Now it's time for the good stuff. On the column of titles, go to the dropdown and select Edit Column > Add Column By Fetching URLs.
To get the data out of the OMDB, we're going to create a GREL expression that uses the data in our title column as a search string, and will (hopefully) return our data formatted for the transmission.
The request URL to get the data looks like this:
http://www.omdbapi.com/?t=[title]&y=&plot=short&r=json
Let's break down what's going on here:
1 ?t=[title] is what we'll be focused on -- the actual title search. 2 &y= is the year of the title in question, and since we don't have years, this will stay blank. 3 &plot=full tells the API to give us the long-form of the stored plot metadata. 4 &r=json is the other key command, telling hte API to return our results in JSON format. More on this later.
Now that we know what the search will look like, we can build the GREL expression
'http://www.omdbapi.com/?t=' + escape(value, 'url') + '&y=&plot=full&r=json'
The first and last part of the GREL expression are defined with single quotes, telling Refine that those won't change from search to search. Only the data in our column will change, represented by value.
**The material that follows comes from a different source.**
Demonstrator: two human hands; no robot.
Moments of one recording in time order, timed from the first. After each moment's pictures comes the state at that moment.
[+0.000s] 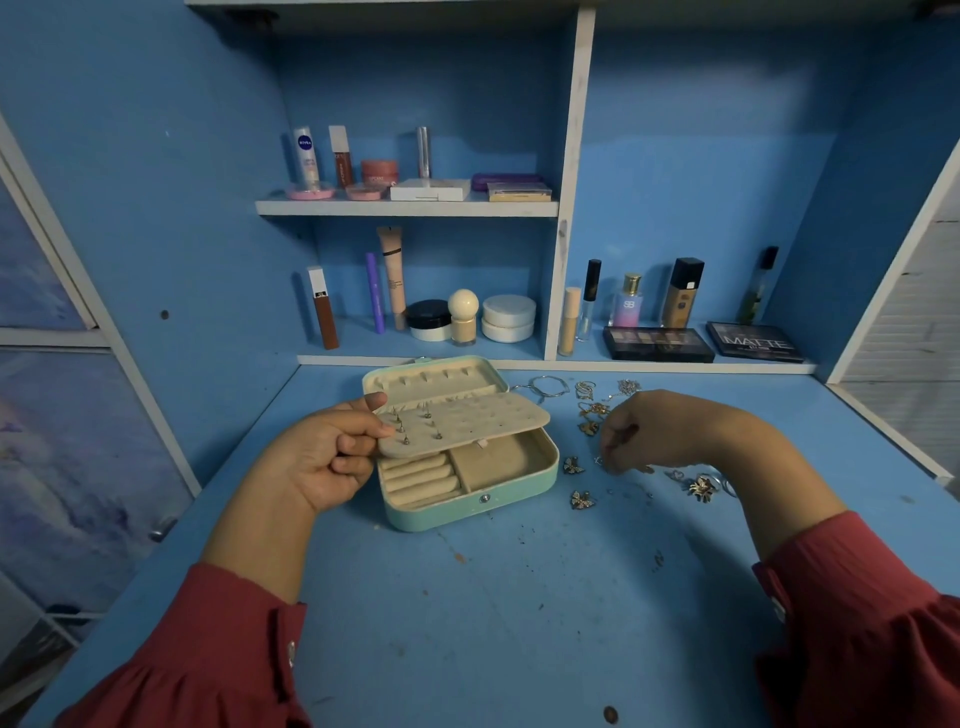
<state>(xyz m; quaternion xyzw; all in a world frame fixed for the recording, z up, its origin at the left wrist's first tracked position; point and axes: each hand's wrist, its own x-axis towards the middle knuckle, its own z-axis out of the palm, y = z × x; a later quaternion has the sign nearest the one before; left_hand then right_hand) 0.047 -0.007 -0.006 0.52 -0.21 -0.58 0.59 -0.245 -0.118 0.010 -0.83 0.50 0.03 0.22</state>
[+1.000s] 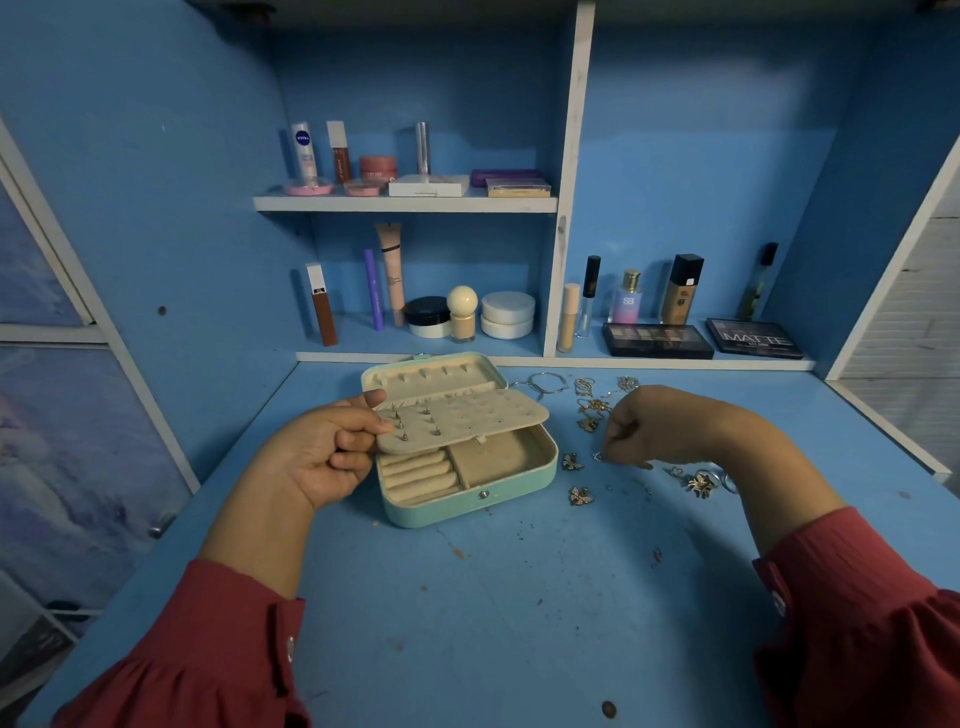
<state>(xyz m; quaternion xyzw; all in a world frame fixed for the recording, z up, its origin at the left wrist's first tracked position) 0.048 -0.007 -0.006 0.52 -0.20 -0.58 0.59 -0.248 -0.122 0.004 -0.84 0.50 0.00 0.20</state>
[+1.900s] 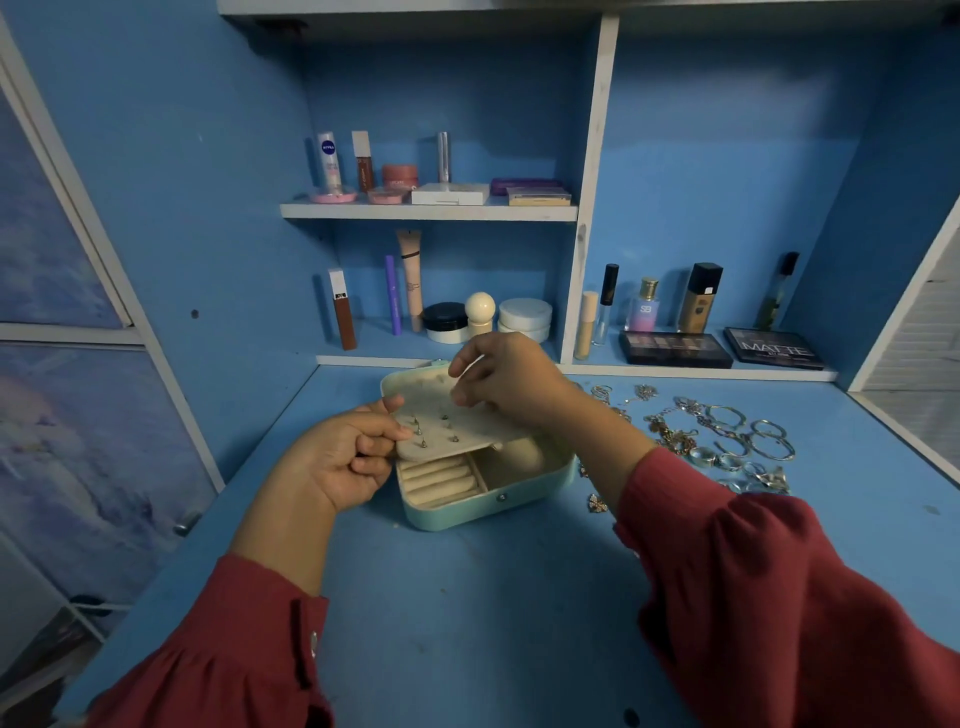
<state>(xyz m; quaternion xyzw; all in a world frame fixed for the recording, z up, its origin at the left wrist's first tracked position) 0.054 -0.009 -0.012 0.52 -0.20 -0.59 0.59 -0.108 -0.109 0.018 -0.81 0.37 -0.25 0.38</state>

But because the title is being sent out as a URL, our title data needs to be encoded so the API can understand it -- this is what escape is doing. When our data is encoded for URL, instead of:
Peyote to LSD: A Psychedelic Odyssey
...Refine will actually be sending out this encoded version:
Peyote+to+LSD%3A+A+Psychedelic+Odyssey
Once you have the GREL expression entered, you should see a preview of what Refine will send out:
If your window looks like this, click OK. Refine will send out to the API and retrieve the data. (This could take a while.) You should see a progress bar as it works:
When Refine is finished, your project should look like this:
This may look like a jumbled mess, but it isn't. This is the data returned as JSON. JSON stands for Javascript Object Notation, and is a data-interchange format that is easy for humans to read and easy for machines to parse. Most (if not all) APIs should be able to return queries in JSON format.
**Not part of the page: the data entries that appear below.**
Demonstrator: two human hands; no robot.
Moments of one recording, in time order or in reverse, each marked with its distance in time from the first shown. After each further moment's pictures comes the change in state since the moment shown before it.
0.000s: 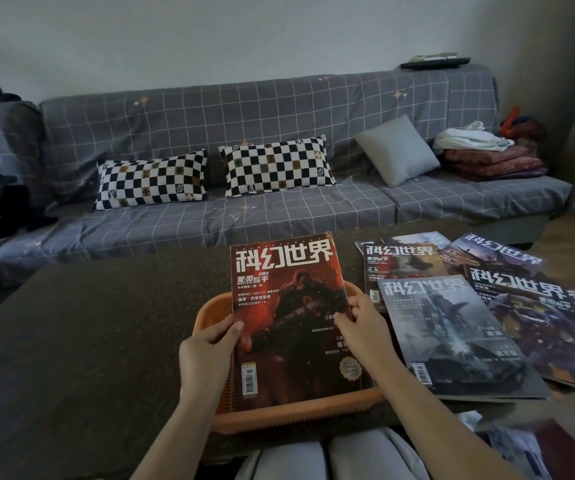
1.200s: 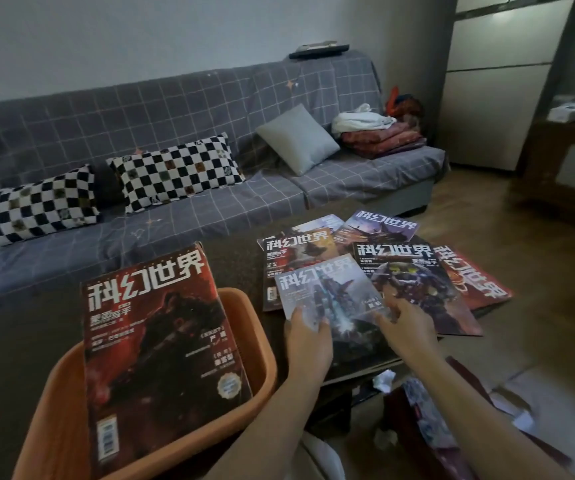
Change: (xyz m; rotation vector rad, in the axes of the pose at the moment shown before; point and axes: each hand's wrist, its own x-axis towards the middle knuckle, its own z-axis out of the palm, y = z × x) left_hand -0.104 0.034 0.266 0.182 -0.534 0.009; right_hand -0.005 0.122 -0.192 -0.337 0.312 0.265
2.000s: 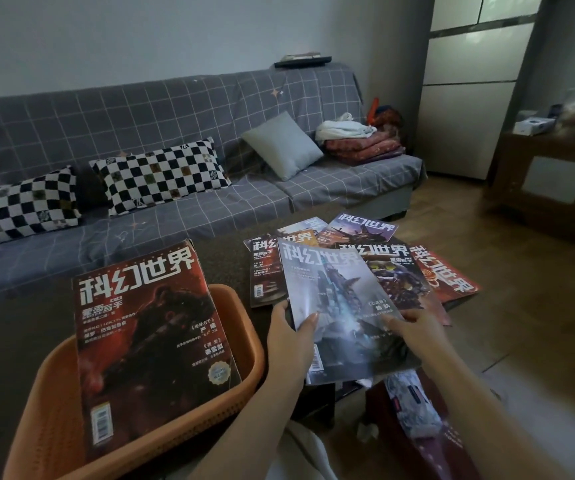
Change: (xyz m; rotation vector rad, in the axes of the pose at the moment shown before) left_hand -0.029 -0.001 -0.016 -0.207 -0.003 0.100; right_hand -0.029 0.019 -0.040 0.398 -0.078 0.199
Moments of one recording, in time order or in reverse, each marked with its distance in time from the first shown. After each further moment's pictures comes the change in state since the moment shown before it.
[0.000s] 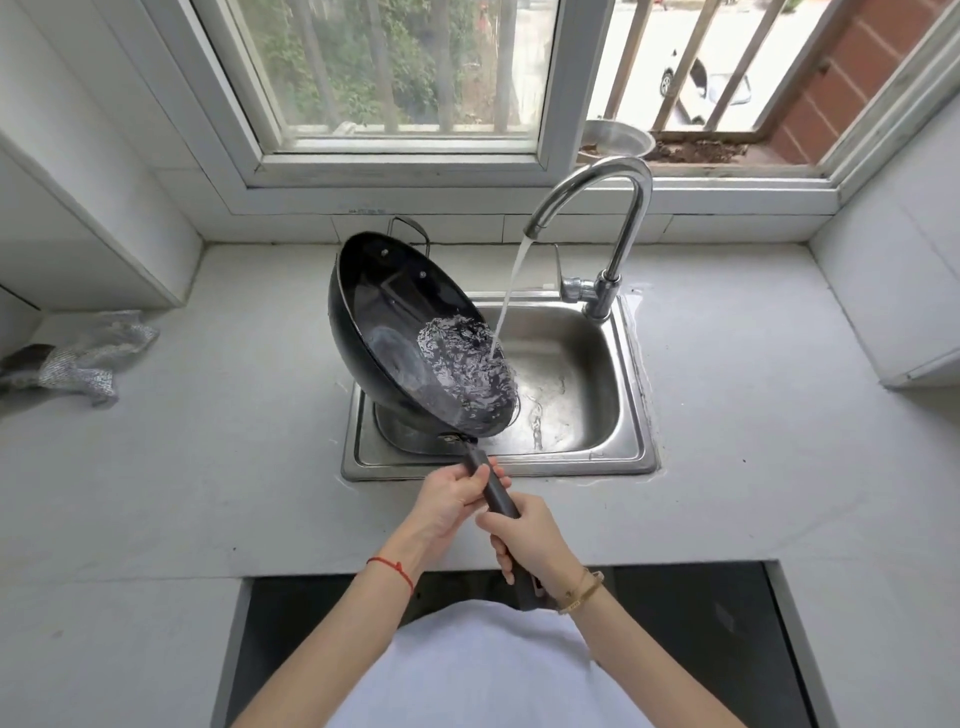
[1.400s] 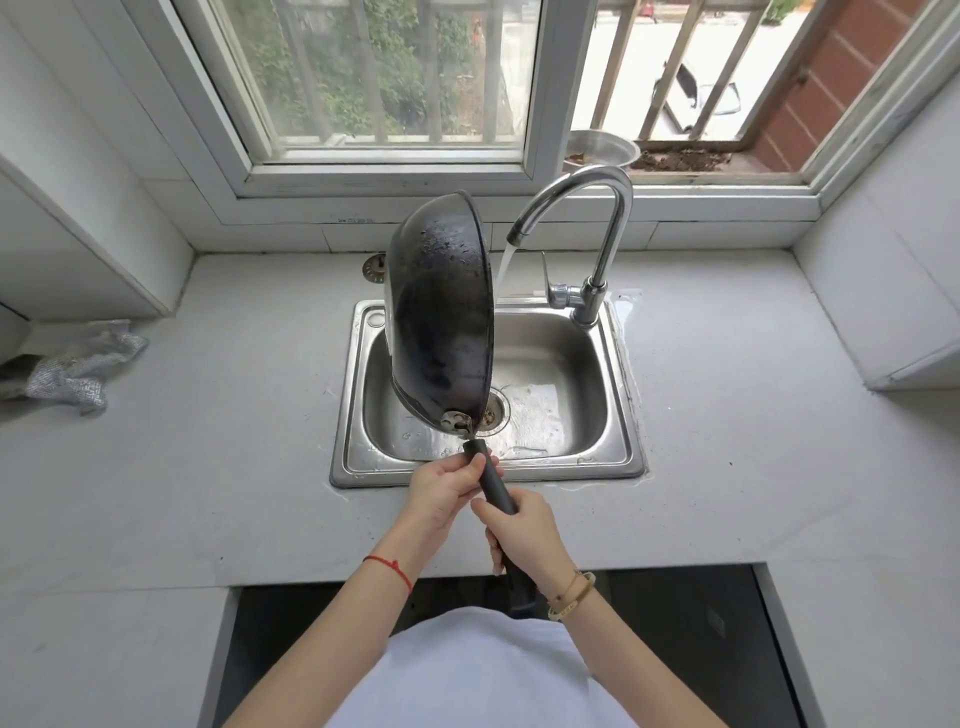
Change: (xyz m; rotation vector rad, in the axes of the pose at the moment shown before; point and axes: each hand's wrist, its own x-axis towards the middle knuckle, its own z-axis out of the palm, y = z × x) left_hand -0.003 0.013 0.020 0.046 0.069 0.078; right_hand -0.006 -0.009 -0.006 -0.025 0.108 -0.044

Take a look at your data. You'll notice that some searches died:
{"Response":"False","Error":"Movie not found!"}
Such is life when using the OMDB -- the data is good, but since it is scraped from IMDB, it isn't necessarily perfect. Let's remove the failed searches We'll star them as we did in the last module, and then in the All column, we'll select Facet > Facet By Star. For all of the data that is TRUE for being starred, we'll return to the ALL column dropdown and select Edit Rows > Remove All Matching Rows.
You should now be left with 24 rows to work with.